Emrullah Akhamur'un babası Şerif Akhamur, "Oyuncaklarla uğurladığımız oğlumun, katledildiğini telefondan öğrendik" dedi. Olayı öğrenir öğrenmez Kızıltepe'den Suruç'a geçtiğini anlatan Baba Akhamur, şunları söyledi: "İnsanlar Amara Kültür Merkezi'nden yakınlarının cenazelerini alıyordu. Bu sırada bir gürültü patırdı çıktı. Bir şahıs sırtında çanta ile motosiklet üzerinde bulunuyormuş. Çevredeki şahıslar bu şahsa saldırmışlar. Polis ellerinden almış ancak şahsın sırtındaki çantayı almışlar. Amara Kültür Merkezi'nin yanına çantaya getirdiler. Çantanın içerisinde bir bayrak vardı, bir buçuk metre kadardı. Bayrak IŞİD bayrağıymış. Ardından bir şahıs çanta ile bayrağı aldı. Ben ne olduğunu sorduğumda motosikleti kullanan şahsın sırt çantası olduğunu söylediler. Bu şahsın provokatör olup olmadığını bilmiyorum. Bu şahsın araştırılmasını istiyorum."

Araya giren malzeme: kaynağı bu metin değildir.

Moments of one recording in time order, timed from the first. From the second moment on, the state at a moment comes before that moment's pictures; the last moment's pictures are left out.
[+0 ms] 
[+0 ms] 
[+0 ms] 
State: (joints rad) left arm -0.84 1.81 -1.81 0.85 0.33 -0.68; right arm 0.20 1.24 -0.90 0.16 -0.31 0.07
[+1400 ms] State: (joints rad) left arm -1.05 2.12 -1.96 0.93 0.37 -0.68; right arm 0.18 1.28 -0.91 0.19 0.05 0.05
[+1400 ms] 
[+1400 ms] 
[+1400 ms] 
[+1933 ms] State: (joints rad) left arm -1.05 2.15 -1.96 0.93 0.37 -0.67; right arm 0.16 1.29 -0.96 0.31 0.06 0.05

İsmet Şeker'in kızı Dilek Şeker, "19 Temmuz günü babamı, çocuklara umut olması için uğurladım. Babam gönlü geniş ve merhametli bir insandı. Tek amacı oradaki insanlara umut olabilekti" dedi. Polisin, katliamın ardından yaralıları taşıyanlara saldırdığına dikkat çeken Şeker, "Polisler katliamdan sonra gaz bombası atmak yerine yaralıları kurtarmaya çalışsalardı belki babam yaşıyor olacaktı. Tüm devlet yetkililerinden şikayetçiyim" dedi.
İsmet Şeker'in kızı Yağmur Şeker, sanığın duruşmaya getirilmesini istedi, "Faillerden İlçe Emniyet Müdürü'nün duruşmaya gelmesini, gözlerimizin içine bakarak ifade vermesini istiyorum" diye konuştu.
Uğur Özkan'ın babası Mehmet Özkan, polisin haberi olmadan bu patlamanın meydana gelemeyeceğini belirtti, "Karakol ile patlamanın meydana geldiği yer arasında sadece bir yol vardır. Emniyetin bu işten haberi olmadan patlamanın meydana gelmesi mümkün değildir" dedi. 

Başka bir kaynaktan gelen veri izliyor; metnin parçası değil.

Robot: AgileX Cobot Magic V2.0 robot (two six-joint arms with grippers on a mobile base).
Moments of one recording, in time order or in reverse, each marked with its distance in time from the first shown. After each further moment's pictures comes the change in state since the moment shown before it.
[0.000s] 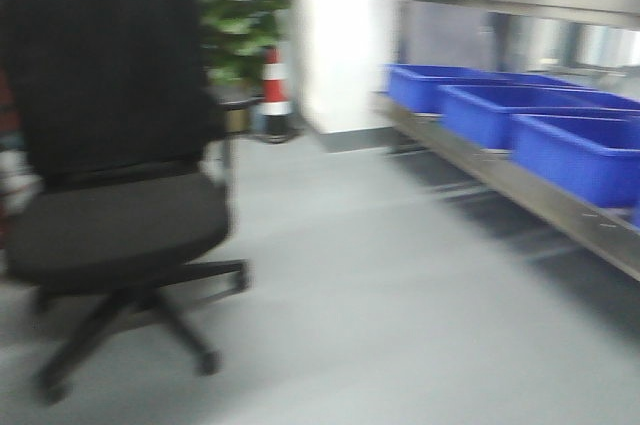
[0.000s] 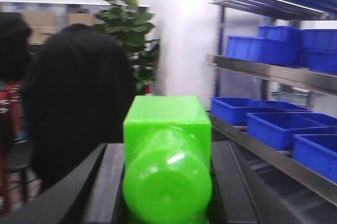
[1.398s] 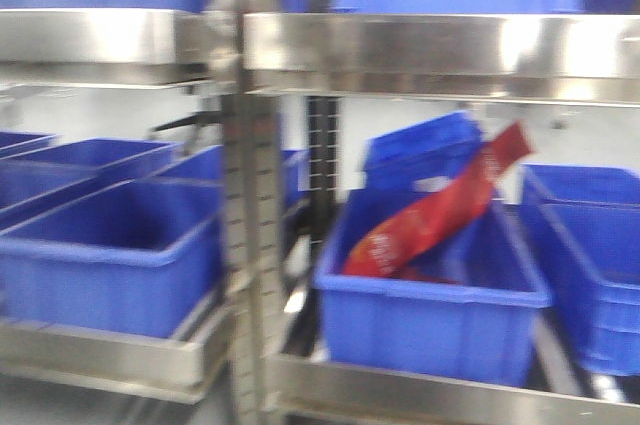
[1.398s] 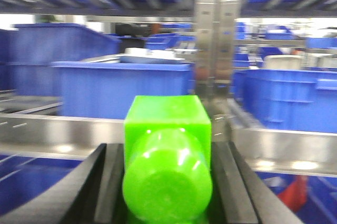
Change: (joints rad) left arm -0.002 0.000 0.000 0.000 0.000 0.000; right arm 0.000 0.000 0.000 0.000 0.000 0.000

Avukat Sezin Uçar, soruşturma dosyasındaki gizlilik kararı nedeniyle, mahkemenin istediği bilgi ve belgelerin gönderilmemesine tepki gösterdi, sanık Yapalıal'ın duruşmada dinlenmesini istedi.
Avukat Ahmet Ceylan da, yargılamanın amacının maddi gerçeğin ortaya çıkartılması olduğunu belirtti, bu nedenle sanığın ifadesinin duruşmada salonunda alınması gerektiğini söyledi. 

Sanık polisin duruşmaya getirilmesi talebini reddeden mahkeme, bir sonraki duruşma sırasında güvenlik önlemi alınması için polise yazı yazılmasına karar verdi.

Dosyayı incelemeye alan mahkeme, duruşmayı 9 Ocak'a erteledi.